INSTRUCTIONS FOR THE TASK
Which lines of the material hold the word "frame"? Copy each one.

■ ■ ■ ■ ■ ■ ■

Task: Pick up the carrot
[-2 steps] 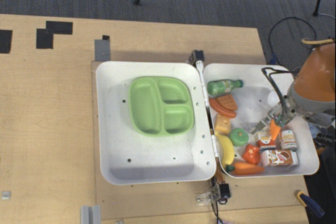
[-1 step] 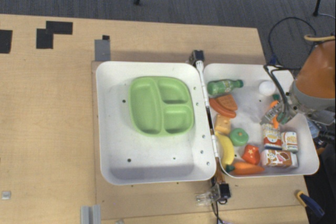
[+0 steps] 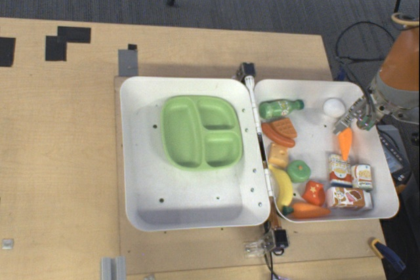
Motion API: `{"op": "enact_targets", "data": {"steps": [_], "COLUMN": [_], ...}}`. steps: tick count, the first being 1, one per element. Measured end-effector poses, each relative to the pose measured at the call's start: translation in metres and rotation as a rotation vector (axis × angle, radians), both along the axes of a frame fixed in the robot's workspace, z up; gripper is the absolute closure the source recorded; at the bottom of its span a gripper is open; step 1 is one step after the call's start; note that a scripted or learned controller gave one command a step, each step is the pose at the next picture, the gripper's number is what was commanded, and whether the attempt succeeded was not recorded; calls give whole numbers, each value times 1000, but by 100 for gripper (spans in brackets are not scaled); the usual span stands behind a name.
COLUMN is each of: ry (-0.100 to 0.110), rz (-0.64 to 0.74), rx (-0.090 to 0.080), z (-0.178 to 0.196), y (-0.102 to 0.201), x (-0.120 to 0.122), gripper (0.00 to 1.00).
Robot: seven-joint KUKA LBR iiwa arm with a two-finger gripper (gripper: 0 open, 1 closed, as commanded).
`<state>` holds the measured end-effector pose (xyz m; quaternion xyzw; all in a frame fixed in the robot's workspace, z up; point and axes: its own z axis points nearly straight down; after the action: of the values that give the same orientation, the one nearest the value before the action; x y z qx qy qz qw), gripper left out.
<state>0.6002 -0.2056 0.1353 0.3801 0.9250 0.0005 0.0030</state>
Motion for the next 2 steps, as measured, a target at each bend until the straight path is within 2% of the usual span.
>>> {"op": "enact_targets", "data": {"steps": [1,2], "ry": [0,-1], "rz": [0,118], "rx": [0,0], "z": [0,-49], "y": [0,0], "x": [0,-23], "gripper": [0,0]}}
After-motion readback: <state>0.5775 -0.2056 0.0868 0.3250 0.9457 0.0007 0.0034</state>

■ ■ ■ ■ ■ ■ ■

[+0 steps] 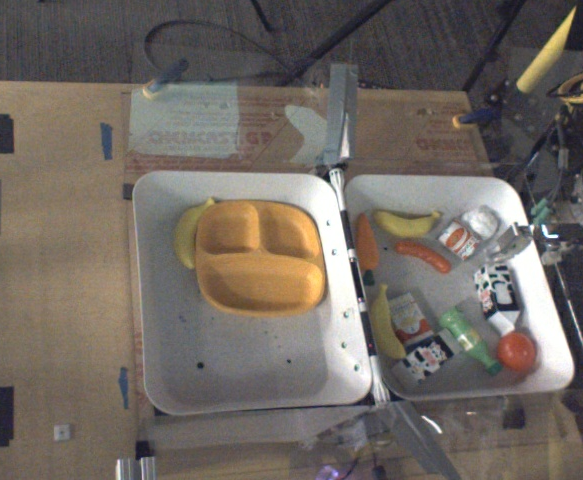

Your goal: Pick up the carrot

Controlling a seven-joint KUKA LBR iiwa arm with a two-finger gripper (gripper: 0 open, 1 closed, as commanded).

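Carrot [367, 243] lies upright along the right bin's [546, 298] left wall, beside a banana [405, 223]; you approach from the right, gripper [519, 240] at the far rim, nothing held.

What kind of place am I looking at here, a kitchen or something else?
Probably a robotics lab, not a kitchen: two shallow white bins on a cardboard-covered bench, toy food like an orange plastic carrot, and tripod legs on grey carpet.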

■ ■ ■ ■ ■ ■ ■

RESULT FOR THIS EXERCISE
Motion API: `{"op": "enact_targets", "data": {"steps": [_], "COLUMN": [_], ...}}`. steps: tick count, the first being 1, one per element. Measured end-effector poses, each relative to the pose measured at the call's start: translation in metres and rotation as a rotation vector (axis × angle, radians), both along the axes of a frame fixed in the robot's workspace, z up; gripper is the absolute closure the source recorded; at the bottom of its span a gripper is open; step 1 is one step after the call's start; note that a scripted or learned controller gave one command a step, each step is the pose at the next picture, the gripper's number is what was commanded, and whether the attempt succeeded was not recorded; calls give whole numbers, each value times 1000, but by 100 for gripper (spans in brackets are not scaled); the usual span stands behind a name.
`<state>` holds the measured end-effector pose (xyz m; quaternion xyzw; all in a frame fixed in the robot's workspace, z up; point and axes: its own z axis points nearly straight down; after the action: of the values that give the same orientation, the one nearest the value before the action; x y z qx qy qz qw), gripper left out.

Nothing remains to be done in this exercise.